As you can see from the above chart, a large majority of Canadians (77%) view their home as an investment rather than an expense. That may not be good news for policymakers in Canada, who are trying to get Canadians to reduce the amount of debt they take on. Some analysts have even said that this is a trend that this is a dangerous trend, and that Canadians should start paying more attention to what they’re actually paying for a home, instead of what they’re gaining from it.

But, that doesn’t mean that Canadians in all regions feel the same way. As you can see from the above chart, homeowners in Manitoba and Saskatchewan feel the most that their home is an investment, at 80 per cent; while those in Alberta are the least likely to view their homes as an investment, with only 69 per cent of respondents saying they think so.


Knowing that just about everyone wants to become mortgage-free, Scotiabank also asked people during the survey about becoming mortgage-free, whether or not they were or weren’t; and if not, if they’re taking any measures to become mortgage-free a little faster.

As you can see from the chart below, while 69 per cent of homeowners reported having a home, only 40 per cent of them were actually mortgage-free.

Broken down by province, you can see that British Columbia has the highest amount of residents that are mortgage-free; while Atlantic Canada has the least.

Mortgages and Retirement

Knowing how important it is for people to enter retirement carrying as little debt as possible, the survey also asked respondents whether or not they’d be holding a mortgage when they go into retirement. While 32 per cent of people said that they would carry a mortgage in their Golden Years, a much larger majority – 72 per cent – also said that they are taking steps to pay off their mortgage faster.

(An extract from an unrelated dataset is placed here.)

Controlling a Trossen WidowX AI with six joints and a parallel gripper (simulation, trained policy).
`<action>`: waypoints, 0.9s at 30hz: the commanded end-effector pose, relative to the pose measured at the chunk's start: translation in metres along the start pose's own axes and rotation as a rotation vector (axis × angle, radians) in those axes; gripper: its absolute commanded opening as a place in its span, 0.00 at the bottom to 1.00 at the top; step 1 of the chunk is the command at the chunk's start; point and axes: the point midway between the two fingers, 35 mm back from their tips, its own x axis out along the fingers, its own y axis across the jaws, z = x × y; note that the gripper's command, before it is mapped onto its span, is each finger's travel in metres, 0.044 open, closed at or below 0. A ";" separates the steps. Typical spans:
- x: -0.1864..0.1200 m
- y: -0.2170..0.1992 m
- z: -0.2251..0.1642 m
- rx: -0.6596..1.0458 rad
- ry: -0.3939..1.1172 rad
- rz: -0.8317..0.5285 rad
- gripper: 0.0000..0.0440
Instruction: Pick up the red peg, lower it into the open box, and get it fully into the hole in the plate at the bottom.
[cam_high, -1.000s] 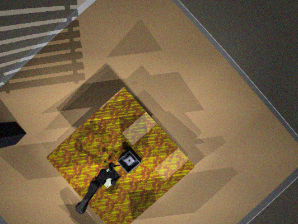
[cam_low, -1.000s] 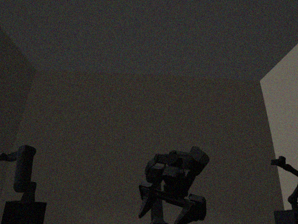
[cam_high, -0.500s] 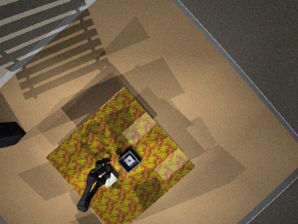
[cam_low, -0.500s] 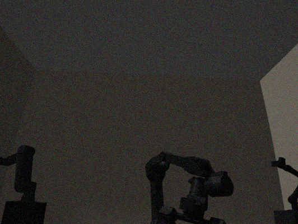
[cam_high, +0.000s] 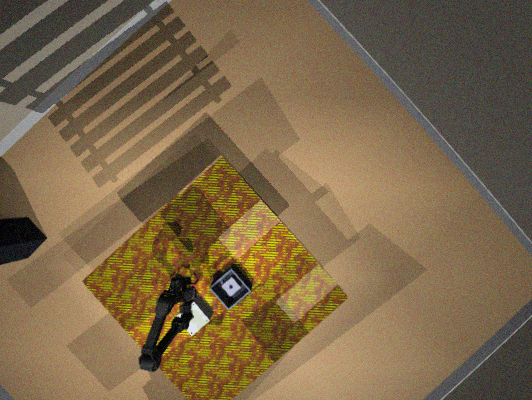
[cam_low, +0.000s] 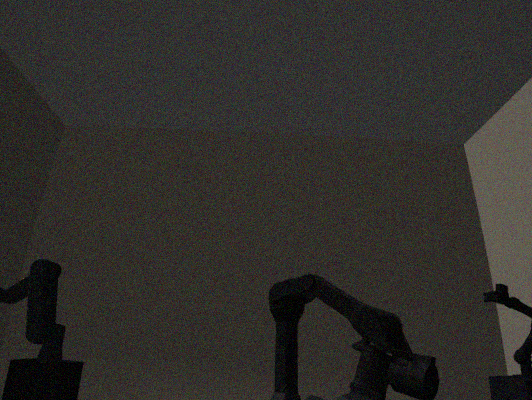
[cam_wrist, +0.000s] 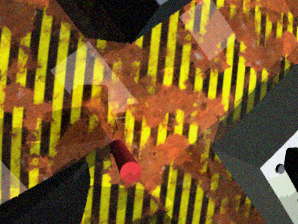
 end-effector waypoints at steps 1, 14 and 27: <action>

David Stafford, Managing Director of Real Estate Secured Lending at Scotiabank, says that aside from just showing us where the Canadian mortgage market roughly stands today, the survey results can also help those homeowners who feel as though they’re never going to get that mortgage paid off.

“What I want Canadians who are feeling a little overwhelmed in paying off their mortgages to know is, that paying off their mortgage is totally achievable. And the great news is that a number of Canadians who were in the same position have reached the goal of being mortgage-free,” says Mr. Stafford. “With rates at historic lows, there’s never been a better time to take years off your mortgage.”